Task instructions: Copy all entries exactly.

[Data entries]
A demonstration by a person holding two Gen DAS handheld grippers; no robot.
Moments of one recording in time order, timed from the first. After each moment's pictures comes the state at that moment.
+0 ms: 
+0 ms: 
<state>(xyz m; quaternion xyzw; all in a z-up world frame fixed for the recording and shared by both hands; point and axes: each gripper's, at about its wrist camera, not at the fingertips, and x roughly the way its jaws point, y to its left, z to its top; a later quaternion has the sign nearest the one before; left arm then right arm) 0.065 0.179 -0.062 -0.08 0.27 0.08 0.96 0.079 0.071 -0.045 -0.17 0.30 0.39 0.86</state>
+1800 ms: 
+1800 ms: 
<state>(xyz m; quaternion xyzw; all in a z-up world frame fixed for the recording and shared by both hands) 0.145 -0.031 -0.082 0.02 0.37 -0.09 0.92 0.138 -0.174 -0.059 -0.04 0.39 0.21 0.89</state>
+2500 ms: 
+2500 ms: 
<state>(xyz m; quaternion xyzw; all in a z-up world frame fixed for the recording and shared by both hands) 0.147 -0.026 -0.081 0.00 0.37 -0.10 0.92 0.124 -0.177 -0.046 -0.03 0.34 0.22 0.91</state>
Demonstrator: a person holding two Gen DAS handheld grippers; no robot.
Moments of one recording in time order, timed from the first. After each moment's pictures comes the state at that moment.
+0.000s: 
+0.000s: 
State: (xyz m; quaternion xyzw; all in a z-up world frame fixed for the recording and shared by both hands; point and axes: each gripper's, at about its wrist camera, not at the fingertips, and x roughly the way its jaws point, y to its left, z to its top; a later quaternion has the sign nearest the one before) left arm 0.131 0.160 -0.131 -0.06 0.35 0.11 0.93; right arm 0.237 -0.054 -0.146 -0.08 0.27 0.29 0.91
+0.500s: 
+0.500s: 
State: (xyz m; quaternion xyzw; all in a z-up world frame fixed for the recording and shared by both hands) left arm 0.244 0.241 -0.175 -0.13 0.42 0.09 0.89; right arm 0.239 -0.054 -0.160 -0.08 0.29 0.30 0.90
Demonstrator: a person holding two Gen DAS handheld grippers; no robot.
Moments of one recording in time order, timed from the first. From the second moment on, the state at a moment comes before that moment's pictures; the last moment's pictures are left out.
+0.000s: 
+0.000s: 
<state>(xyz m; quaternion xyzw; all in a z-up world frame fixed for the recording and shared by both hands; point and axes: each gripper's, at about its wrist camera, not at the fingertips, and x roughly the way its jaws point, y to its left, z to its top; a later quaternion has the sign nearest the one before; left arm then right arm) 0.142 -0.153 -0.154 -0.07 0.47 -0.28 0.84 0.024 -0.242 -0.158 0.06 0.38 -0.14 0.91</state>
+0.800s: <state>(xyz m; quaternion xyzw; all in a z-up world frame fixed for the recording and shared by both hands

Result:
A demonstration by a person holding two Gen DAS handheld grippers; no robot.
Moments of one recording in time order, timed from the first. After each moment's pictures comes the state at that moment.
+0 ms: 
+0 ms: 
<state>(xyz m; quaternion xyzw; all in a z-up world frame fixed for the recording and shared by both hands; point and axes: each gripper's, at about its wrist camera, not at the fingertips, and x roughly the way its jaws point, y to its left, z to its top; a later quaternion has the sign nearest the one before; left arm then right arm) 0.065 0.179 -0.062 -0.08 0.27 0.08 0.96 0.079 0.071 -0.045 -0.17 0.30 0.39 0.86</state>
+1800 ms: 
+1800 ms: 
<state>(xyz m; quaternion xyzw; all in a z-up world frame fixed for the recording and shared by both hands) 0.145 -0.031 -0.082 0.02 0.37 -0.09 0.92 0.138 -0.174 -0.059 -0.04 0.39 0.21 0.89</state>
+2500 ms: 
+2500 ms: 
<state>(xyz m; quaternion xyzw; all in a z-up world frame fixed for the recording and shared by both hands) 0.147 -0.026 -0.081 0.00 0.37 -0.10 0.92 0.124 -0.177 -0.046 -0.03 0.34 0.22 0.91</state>
Demonstrator: a person holding two Gen DAS handheld grippers; no robot.
Moments of one recording in time order, timed from the first. After each moment's pictures comes the state at that moment.
+0.000s: 
+0.000s: 
State: (xyz m; quaternion xyzw; all in a z-up world frame fixed for the recording and shared by both hands; point and axes: each gripper's, at about its wrist camera, not at the fingertips, and x roughly the way its jaws point, y to its left, z to its top; a later quaternion has the sign nearest the one before) left arm 0.131 0.160 -0.131 -0.06 0.35 0.11 0.93; right arm 0.237 -0.054 -0.146 -0.08 0.27 0.29 0.91
+0.500s: 
+0.500s: 
State: (xyz m; quaternion xyzw; all in a z-up world frame fixed for the recording and shared by both hands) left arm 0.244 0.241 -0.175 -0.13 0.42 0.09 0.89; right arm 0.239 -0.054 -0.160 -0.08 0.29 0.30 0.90
Demonstrator: a person holding two Gen DAS handheld grippers; no robot.
Moments of one recording in time order, timed from the first. From the second moment on, the state at a moment comes before that moment's pictures; the last moment's pictures are left out.
+0.000s: 
+0.000s: 
<state>(xyz m; quaternion xyzw; all in a z-up world frame fixed for the recording and shared by both hands; point and axes: each gripper's, at about its wrist camera, not at the fingertips, and x roughly the way its jaws point, y to its left, z to its top; a later quaternion has the sign nearest the one before; left arm then right arm) 0.142 -0.153 -0.154 -0.07 0.47 -0.28 0.84 0.024 -0.242 -0.158 0.06 0.38 -0.14 0.91</state>
+0.800s: <state>(xyz m; quaternion xyzw; all in a z-up world frame fixed for the recording and shared by both hands

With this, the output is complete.